La idea de ampliar el peso del Estado en la producción también está presente. "Consolidar el aparato agroindustrial bajo control de empresas socialistas, garantizando al menos 60% de la capacidad de almacenamiento y procesamiento en rubros básicos (cereales, oleaginosas, leguminosas, azúcar, carne y leche) y 30% en el resto de los rubros alimenticios".

El plan no establece metas precisas, algo que el Gobierno sí hizo en el pasado. En 2006, Rodrigo Cabezas, para ese entonces presidente de la Comisión de Finanzas de la Asamblea, lideró la reconversión monetaria asegurando que se instrumentaría una política capaz de "cumplir la meta de que en 2008 tengamos inflación de 3%".

El economista José Guerra, quien forma parte del equipo que ha diseñado el plan de gobierno de Henrique Capriles afirma que si bien el objetivo es que Venezuela regrese a la inflación de un dígito, como ocurrió entre 1950-1978, no está planteado aplicar un ajuste drástico que disminuya la demanda porque el desequilibrio, afirma, está en la oferta.
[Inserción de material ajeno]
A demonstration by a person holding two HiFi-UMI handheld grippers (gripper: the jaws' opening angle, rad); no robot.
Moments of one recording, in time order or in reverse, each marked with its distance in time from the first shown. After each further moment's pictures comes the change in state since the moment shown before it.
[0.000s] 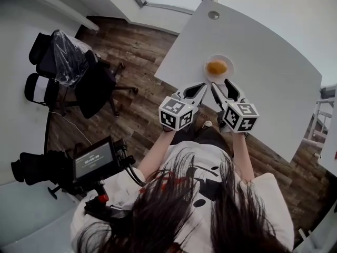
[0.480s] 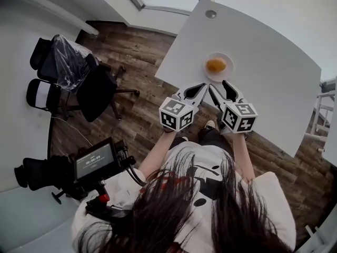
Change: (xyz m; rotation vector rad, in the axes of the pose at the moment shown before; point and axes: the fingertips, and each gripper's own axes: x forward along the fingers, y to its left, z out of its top) left arm -0.013 -0.007 -0.002 0.014 0.000 -0.019; right arm -0.009 0.020 -0.012 0.000 0.007 0.009
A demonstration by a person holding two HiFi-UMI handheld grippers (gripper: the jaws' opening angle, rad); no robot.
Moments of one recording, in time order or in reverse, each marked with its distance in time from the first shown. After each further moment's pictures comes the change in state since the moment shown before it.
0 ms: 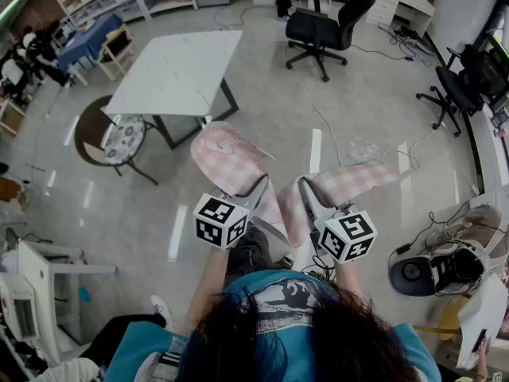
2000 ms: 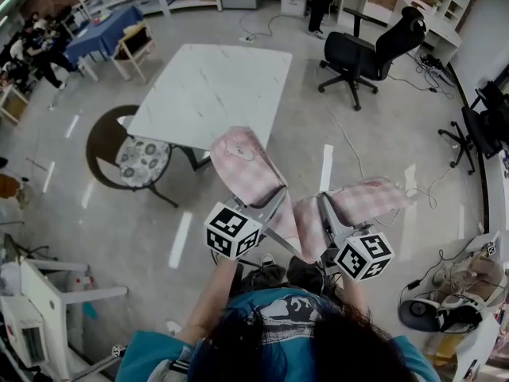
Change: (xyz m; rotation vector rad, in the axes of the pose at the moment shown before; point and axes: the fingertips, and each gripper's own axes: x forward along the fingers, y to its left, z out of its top) left arm 0.003 0.233 0.064 -0.032 -0.106 -0.089; right arm 0.228 0.030 0.059 0.109 0.001 -0.042
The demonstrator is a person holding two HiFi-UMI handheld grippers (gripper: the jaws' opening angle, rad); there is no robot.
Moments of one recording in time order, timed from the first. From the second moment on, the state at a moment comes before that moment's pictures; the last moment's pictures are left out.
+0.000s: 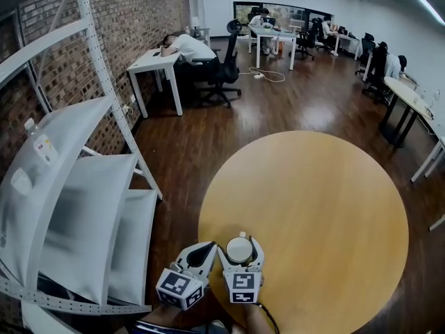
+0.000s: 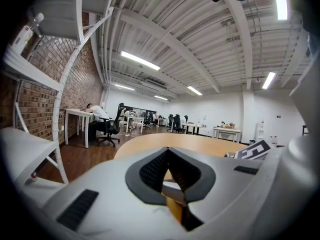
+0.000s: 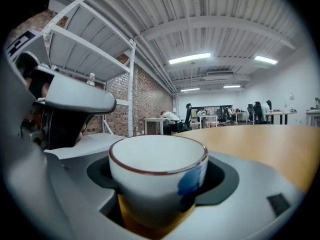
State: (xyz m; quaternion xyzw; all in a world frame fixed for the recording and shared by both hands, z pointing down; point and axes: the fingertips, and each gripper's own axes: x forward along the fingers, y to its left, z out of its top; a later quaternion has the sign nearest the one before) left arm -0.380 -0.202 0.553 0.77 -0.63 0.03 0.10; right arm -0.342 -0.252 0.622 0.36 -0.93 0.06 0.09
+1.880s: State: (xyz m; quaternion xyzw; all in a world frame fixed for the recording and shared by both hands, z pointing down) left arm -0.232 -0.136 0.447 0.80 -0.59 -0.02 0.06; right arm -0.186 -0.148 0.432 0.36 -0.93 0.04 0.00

"No creemos en un ajuste recesivo para combatir la inflación, el problema lo vemos en que hay poca oferta y principalmente consideramos que hay que establecer políticas macroeconómicas, estimular la producción nacional, recuperar la credibilidad, fomentar la competencia y una regulación que no frene la producción".
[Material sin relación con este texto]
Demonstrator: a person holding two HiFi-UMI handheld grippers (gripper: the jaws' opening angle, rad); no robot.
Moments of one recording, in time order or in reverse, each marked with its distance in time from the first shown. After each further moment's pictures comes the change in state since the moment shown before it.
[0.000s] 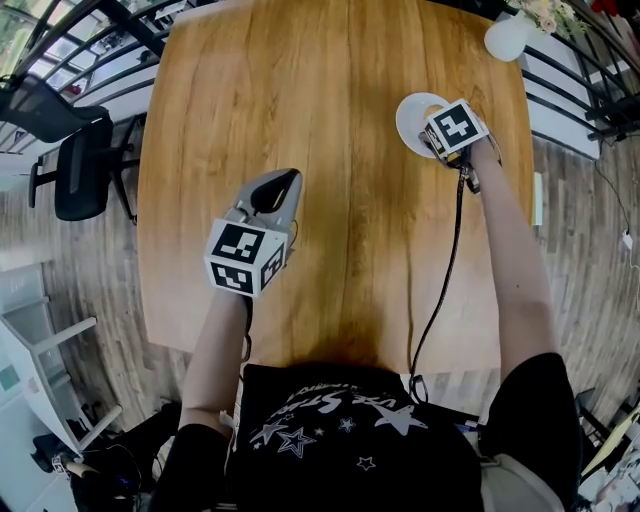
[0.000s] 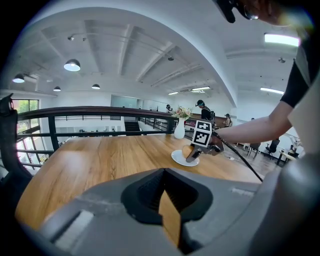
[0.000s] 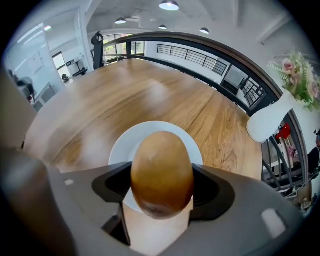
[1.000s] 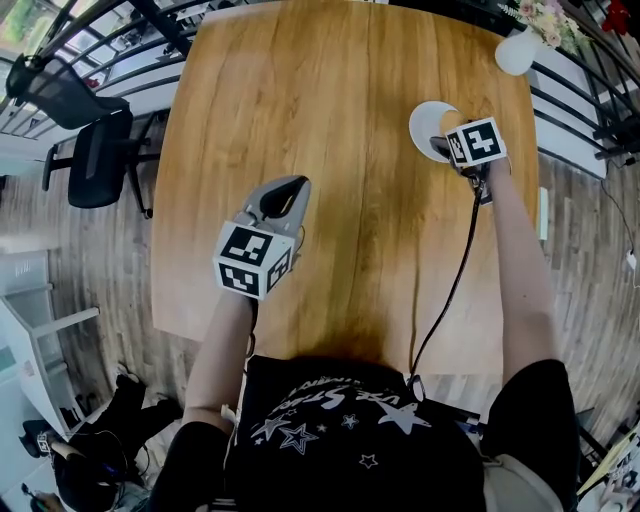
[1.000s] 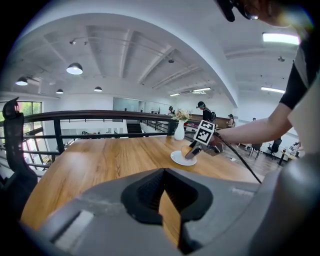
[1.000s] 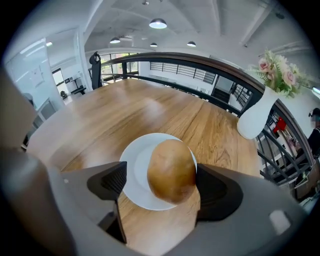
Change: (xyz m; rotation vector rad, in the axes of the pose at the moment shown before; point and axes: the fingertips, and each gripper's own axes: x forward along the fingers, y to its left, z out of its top) left arm -0.040 -0.006 -0.004 0.005 -0.019 0.025; right arm -0.028 0.003 0.005 0.108 -0.180 0.007
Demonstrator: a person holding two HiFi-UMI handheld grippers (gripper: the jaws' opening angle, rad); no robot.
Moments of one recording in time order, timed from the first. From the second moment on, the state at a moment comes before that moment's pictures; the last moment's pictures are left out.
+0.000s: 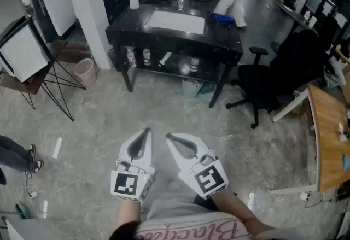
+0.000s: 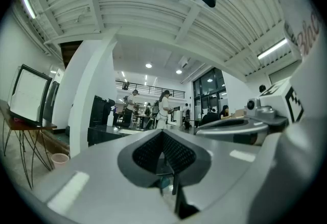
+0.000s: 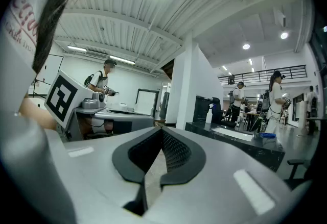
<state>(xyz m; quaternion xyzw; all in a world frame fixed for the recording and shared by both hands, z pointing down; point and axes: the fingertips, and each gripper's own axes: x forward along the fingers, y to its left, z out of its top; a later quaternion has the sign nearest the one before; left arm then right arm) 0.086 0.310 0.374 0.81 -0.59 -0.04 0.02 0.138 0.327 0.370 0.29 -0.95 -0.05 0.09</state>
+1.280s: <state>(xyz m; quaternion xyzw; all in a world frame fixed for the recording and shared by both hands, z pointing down) -0.001 0.155 0.365 0.81 -0.58 -0.04 0.02 0.053 0.172 0.369 0.31 -0.95 -0.05 0.09</state>
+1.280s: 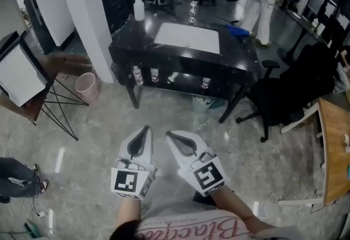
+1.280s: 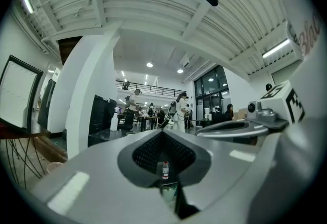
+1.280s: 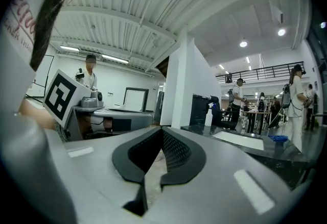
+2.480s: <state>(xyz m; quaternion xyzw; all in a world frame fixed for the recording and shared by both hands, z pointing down) -0.072 0.008 0.366 0.85 -0.52 -0.02 -0.01 -0.041 0.028 0.373 0.34 -0.93 -0.04 0.11</state>
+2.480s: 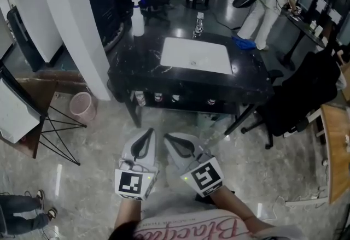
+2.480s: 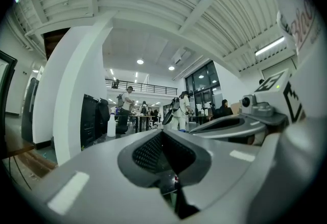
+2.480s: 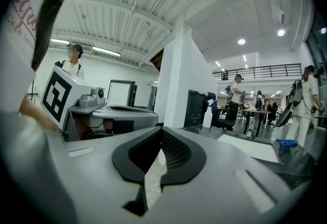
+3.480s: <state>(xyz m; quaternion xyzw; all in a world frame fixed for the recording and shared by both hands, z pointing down) -0.124 -0.168 0.361 0.83 -0.56 -0.02 -0.01 -0.084 -0.155 0.367 0.30 -0.95 -0.04 0.09</state>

En el área macroeconómica, el proyecto considera esencial "acabar con la imprenta del Banco Central", es decir, que el BCV no fabrique billetes para financiar el gasto del Gobierno porque la inyección de bolívares artificiales de forma sostenida impulsa los precios.

"No hay experiencia de un país, sin dolarización, que haya logrado tener baja inflación sin un banco central que no financie el déficit del Gobierno, que se convierta en una herramienta para disminuir la inflación y no para impulsarla", dice José Guerra.
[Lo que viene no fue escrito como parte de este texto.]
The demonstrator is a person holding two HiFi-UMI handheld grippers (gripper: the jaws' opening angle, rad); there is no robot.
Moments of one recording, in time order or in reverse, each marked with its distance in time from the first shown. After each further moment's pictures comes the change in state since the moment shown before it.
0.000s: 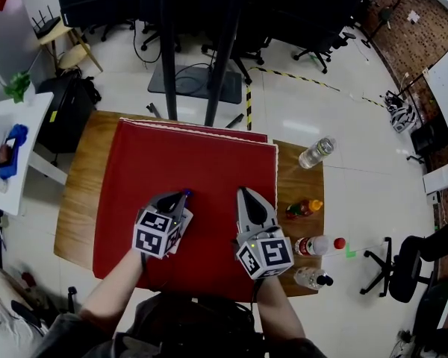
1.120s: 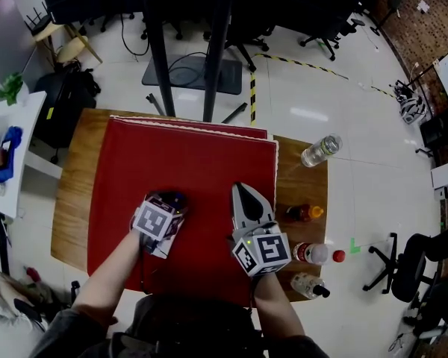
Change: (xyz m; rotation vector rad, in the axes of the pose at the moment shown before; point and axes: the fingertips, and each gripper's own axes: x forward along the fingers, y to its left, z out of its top) left arm 0.092 0.000 -0.045 0.025 0.399 -0.083; right arm 0.039 -0.065 -0.026 0.088 0.035 0.010
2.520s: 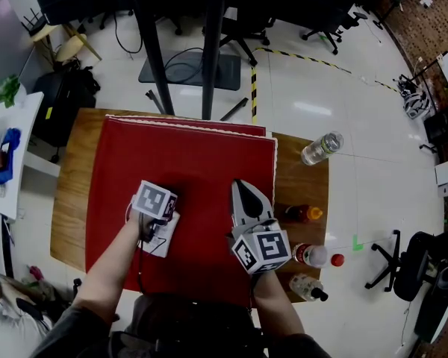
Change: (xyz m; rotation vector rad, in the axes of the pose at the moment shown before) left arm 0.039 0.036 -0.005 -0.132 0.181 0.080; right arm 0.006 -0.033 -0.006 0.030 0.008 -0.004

Para estimular la producción nacional en áreas sensibles como alimentos donde en el segundo trimestre hubo una caída de 9%, la estrategia es alcanzar acuerdos con las empresas para garantizar insumos, solucionar problemas de acceso a las divisas, transporte, sin levantar el control de precios de manera abrupta.

"Los controles de precios son tentadores, el problema es que generan escasez, el producto no existe, entonces tienes que importar masivamente y destruyes la producción nacional, pero no podemos levantar el control de precios de una sola vez, la experiencia de 1989 es aleccionadora en este sentido".

Inmediatamente agrega que no está planteada una economía sin regulaciones, pero estableciendo controles que no frenen la posibilidad de que surjan nuevas empresas.

"Cuando tienes controles muy rígidos solo sobreviven las empresas que soportan las regulaciones, las más grandes, tenemos que romper esto y estimular oferta nueva".

Otro elemento a tomar en cuenta es lograr la estabilidad. "Desde 1983 la política económica se ha tornado errática, devaluaciones, distintos regímenes cambiarios, esto ha traído poca inversión e incertidumbre, por eso hay que lograr estabilidad para que fluya la inversión en el país", explica José Guerra.

La necesidad de salir de un esquema donde el país tiene una moneda sobrevaluada que abarata las importaciones y no permite diversificar las exportaciones es otro elemento de importancia.

"Hay bienes no transables, no se puede pensar en acabar con la inflación importando barato, además estás expuesto a que la volatilidad del ingreso petrolero te obligue a disminuir las importaciones, ese es un esquema de perdedores", asegura.

Ante la interrogante de cuándo se podría alcanzar la inflación de un dígito indica que "como ya he dicho, no creemos en un ajuste recesivo, entonces es una meta que debería lograrse durante los próximos cinco o seis años".